About the Incident Tracking System (ITS)

Sharing up-to-the-minute information about multiple incidents and activities is an essential function of emergency management and public-safety response. The Incident Tracking System (ITS) is a demonstration of one way the Internet’s “World Wide Web” can be used to create a shared “knowledge base” among a number of officials and agencies at various locations.

The ITS can be explained with a simple analogy: Imagine a map, with yellow stick-on notes attached at the site of each incident. The latest information on each incident is written on that incident’s sticker. It’s a simple and effective method, but it has some major drawbacks:

The ITS creates an electronic equivalent of that map, which can be viewed by any computer using standard network protocols and inexpensive (indeed, in many cases, free) software.
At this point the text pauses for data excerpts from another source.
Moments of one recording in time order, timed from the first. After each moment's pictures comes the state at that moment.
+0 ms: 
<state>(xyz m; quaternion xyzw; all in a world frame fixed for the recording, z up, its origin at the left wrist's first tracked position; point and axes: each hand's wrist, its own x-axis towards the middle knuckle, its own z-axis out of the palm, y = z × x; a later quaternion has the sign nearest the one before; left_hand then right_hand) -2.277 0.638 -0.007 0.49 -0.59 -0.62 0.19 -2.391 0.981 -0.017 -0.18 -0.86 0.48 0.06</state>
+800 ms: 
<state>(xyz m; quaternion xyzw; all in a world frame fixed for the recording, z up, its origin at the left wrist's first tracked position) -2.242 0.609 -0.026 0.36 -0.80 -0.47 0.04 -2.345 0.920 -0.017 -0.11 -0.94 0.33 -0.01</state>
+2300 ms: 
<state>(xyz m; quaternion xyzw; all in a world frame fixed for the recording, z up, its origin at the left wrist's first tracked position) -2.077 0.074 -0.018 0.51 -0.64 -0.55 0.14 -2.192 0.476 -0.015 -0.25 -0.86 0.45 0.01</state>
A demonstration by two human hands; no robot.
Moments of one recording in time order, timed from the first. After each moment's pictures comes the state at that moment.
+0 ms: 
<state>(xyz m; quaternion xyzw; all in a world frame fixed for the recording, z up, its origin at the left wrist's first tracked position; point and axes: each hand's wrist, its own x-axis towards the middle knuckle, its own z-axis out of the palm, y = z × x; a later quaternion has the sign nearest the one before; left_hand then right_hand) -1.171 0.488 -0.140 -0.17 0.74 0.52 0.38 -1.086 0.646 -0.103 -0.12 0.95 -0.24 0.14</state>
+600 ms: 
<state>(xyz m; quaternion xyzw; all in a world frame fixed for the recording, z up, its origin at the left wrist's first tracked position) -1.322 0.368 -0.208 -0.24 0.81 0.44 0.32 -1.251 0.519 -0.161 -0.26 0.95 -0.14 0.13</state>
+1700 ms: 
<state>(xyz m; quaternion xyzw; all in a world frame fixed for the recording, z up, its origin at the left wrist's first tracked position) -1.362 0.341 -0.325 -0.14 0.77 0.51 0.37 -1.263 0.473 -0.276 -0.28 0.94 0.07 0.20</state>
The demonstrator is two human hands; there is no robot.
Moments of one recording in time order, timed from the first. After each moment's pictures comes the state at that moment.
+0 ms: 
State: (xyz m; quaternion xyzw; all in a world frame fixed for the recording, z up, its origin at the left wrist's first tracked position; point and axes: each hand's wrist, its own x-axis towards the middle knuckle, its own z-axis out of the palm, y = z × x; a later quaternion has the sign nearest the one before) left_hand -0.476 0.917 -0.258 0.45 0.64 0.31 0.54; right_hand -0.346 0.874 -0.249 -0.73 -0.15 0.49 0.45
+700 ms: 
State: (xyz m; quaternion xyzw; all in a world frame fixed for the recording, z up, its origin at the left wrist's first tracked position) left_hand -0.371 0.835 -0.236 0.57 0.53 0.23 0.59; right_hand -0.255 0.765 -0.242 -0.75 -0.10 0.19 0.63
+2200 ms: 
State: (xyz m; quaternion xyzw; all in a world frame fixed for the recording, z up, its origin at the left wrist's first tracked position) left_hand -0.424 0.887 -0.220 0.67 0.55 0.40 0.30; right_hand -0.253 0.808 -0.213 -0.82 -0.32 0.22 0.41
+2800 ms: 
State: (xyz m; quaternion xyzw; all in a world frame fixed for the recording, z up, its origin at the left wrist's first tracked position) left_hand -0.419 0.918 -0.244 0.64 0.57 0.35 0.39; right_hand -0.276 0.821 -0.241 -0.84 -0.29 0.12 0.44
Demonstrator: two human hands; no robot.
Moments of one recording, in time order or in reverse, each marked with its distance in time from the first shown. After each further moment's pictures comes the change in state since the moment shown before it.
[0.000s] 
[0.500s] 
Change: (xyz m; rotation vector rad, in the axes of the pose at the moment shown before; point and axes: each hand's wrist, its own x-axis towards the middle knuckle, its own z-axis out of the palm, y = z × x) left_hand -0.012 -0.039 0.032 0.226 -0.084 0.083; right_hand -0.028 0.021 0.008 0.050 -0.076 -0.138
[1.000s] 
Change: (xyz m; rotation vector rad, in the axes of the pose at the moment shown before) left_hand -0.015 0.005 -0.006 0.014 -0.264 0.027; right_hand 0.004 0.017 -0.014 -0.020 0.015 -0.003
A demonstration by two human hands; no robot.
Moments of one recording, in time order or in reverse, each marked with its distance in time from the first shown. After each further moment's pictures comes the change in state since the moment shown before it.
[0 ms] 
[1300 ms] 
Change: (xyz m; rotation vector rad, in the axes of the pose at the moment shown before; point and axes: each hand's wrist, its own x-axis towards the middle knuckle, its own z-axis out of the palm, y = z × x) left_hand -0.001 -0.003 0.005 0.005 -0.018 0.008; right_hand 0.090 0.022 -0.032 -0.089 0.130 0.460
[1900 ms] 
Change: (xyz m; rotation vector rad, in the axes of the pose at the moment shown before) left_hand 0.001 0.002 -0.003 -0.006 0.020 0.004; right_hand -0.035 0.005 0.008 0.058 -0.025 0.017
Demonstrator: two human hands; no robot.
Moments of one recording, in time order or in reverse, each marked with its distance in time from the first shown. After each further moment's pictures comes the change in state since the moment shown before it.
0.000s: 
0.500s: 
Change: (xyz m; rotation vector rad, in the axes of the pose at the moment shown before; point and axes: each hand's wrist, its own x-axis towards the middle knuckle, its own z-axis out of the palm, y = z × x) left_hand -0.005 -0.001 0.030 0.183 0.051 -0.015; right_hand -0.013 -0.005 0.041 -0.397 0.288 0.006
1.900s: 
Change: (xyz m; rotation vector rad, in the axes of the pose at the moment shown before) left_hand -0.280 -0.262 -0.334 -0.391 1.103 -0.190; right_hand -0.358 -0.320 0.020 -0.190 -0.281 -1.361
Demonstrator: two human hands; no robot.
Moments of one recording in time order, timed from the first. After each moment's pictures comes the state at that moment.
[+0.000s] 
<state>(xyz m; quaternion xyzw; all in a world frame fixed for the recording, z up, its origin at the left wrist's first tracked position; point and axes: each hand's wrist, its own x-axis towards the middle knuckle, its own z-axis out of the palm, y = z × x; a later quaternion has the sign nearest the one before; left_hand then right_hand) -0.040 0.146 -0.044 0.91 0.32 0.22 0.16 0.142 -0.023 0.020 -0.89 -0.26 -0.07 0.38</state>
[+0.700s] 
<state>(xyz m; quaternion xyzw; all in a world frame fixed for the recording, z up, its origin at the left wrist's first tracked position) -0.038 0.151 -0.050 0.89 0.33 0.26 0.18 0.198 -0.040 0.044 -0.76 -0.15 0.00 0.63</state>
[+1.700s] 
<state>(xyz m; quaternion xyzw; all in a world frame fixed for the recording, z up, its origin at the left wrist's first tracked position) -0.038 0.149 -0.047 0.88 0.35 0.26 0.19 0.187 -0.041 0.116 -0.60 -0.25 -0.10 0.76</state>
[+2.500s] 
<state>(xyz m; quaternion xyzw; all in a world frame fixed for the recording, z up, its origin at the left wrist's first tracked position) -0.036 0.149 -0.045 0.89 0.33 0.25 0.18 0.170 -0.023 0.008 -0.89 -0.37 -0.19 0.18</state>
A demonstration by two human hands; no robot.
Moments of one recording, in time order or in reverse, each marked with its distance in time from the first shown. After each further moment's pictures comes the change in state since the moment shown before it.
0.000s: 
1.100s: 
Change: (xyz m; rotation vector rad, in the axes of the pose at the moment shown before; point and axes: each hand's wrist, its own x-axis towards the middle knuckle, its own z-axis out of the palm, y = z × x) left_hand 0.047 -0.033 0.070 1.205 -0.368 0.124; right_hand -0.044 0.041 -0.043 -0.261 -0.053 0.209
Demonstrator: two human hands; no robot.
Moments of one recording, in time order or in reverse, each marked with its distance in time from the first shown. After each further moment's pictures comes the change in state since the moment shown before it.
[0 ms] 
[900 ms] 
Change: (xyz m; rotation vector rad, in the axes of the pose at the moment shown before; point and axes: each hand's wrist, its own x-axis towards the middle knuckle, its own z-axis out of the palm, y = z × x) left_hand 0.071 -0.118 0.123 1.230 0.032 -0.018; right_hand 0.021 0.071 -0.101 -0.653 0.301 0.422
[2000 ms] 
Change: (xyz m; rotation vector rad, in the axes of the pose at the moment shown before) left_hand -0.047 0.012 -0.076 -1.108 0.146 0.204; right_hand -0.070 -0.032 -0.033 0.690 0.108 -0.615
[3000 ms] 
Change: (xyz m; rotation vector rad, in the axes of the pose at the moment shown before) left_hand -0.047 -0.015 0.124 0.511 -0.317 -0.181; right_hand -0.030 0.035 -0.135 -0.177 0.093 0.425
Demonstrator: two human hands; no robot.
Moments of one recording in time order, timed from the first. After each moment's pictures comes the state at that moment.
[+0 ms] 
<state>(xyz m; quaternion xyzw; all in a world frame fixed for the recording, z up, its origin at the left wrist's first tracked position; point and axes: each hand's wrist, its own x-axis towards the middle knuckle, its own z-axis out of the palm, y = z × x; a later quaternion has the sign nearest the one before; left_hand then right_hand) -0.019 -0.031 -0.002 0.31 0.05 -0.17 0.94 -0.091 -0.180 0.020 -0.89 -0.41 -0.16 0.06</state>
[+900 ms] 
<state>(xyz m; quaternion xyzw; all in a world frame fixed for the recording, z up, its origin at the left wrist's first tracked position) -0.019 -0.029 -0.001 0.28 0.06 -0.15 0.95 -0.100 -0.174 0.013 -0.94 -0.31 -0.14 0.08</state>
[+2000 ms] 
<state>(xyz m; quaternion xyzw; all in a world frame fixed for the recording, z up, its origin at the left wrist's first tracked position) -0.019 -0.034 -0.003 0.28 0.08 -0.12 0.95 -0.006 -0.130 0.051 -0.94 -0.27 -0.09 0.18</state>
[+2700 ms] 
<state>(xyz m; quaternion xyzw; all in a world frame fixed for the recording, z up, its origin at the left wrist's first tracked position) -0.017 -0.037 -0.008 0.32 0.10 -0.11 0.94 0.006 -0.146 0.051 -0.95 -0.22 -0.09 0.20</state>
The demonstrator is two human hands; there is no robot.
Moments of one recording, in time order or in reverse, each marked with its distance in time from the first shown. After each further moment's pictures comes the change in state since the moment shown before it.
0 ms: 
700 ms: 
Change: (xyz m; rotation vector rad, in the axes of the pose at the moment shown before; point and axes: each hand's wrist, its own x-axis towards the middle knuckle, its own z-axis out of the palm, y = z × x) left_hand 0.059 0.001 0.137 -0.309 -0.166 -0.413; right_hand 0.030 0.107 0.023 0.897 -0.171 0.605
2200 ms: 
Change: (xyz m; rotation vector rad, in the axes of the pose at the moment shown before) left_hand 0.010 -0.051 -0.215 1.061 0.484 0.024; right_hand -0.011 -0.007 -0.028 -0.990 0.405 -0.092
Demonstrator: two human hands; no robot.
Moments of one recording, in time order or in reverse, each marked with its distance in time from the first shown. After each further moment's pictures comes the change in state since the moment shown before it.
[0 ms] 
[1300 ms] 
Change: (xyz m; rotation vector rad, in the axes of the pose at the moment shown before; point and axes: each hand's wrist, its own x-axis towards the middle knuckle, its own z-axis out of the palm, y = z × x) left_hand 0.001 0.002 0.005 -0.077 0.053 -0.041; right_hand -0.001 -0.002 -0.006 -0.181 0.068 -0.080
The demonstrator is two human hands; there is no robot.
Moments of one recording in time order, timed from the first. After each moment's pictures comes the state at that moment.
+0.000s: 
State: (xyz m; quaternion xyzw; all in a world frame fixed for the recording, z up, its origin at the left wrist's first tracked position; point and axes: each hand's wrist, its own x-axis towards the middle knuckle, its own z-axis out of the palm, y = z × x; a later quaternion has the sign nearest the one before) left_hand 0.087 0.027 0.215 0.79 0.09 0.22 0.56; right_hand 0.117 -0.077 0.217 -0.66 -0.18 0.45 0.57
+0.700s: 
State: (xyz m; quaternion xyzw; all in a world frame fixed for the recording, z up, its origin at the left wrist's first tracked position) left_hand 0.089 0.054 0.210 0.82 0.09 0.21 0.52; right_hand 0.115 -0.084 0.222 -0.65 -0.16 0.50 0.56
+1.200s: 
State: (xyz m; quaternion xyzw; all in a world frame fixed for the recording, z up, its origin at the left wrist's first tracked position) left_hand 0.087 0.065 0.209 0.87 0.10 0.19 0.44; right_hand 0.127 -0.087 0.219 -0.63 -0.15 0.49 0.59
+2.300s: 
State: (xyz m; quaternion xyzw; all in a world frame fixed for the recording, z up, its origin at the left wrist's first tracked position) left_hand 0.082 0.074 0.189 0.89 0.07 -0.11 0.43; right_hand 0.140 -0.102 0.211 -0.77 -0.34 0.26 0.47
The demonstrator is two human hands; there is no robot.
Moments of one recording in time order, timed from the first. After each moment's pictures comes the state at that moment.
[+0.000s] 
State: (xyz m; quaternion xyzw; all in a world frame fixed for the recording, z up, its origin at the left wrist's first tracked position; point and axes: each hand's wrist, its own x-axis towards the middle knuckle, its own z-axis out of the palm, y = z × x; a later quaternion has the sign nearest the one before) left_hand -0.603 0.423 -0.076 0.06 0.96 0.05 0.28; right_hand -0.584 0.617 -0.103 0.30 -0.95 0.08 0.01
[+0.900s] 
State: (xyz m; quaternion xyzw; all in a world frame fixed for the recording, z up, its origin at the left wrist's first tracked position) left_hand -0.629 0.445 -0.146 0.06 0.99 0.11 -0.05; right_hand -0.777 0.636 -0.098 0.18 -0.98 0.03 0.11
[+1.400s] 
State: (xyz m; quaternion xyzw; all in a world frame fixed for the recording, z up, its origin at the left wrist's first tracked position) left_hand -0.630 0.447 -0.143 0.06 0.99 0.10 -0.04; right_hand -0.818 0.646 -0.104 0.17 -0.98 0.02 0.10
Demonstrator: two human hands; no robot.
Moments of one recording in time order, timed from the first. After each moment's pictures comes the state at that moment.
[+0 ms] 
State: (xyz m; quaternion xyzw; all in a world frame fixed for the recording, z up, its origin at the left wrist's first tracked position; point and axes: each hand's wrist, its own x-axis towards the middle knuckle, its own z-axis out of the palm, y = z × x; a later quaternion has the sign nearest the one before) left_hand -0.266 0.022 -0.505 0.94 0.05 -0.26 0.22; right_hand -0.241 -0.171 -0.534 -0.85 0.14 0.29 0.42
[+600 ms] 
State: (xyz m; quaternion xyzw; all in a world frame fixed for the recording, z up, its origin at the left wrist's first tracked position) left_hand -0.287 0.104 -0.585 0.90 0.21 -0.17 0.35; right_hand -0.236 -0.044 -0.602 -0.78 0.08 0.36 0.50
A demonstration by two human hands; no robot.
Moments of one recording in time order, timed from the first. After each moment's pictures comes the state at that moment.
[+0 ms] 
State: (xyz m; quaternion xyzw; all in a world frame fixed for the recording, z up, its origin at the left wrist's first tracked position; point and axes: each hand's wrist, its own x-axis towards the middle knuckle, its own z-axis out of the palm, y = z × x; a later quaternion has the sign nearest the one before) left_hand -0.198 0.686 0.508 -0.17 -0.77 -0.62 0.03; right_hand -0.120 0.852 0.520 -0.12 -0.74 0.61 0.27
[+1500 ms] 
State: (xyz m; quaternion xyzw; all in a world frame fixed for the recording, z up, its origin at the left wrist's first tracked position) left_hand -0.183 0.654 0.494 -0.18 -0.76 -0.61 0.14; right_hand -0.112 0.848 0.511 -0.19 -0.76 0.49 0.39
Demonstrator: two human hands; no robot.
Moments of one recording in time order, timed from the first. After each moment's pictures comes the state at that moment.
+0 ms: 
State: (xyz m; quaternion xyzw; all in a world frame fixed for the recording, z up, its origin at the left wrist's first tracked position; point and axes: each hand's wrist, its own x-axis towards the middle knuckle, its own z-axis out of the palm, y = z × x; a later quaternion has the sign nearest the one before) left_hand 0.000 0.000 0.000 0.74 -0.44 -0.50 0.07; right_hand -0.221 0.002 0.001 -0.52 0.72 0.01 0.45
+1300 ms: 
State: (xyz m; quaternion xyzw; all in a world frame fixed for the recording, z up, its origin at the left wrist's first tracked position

Thus, the map and the latest information on it are instantly available at multiple locations, both within an emergency operating center and at remote (even mobile) sites.

What’s more, any of those viewing locations can add information to the map, provided that they know the correct password. In addition to a password for adding new incidents to the map, each incident can have its own password for updates, so authority to update the map can be delegated selectively.

Each symbol on the map is a “gateway” to information, which can be as simple as a running narrative on the incident (with the latest information at the top and all the history preserved) or as complex as any computerized database or other service. Maps can be “nested” with a symbol on one map leading to a more detailed image.

“Maps” in the ITS can, in fact, be any sort of image... scanned or GIS-generated maps, satellite or aerial photos, or simple floorplans or other drawings. Maps don’t have to be horizontal, either... they can be elevation drawings, as of a high-rise building.

The ITS complements existing database-management tools with a different capability... using the “information superhighway” to communicate critical information among emergency responders.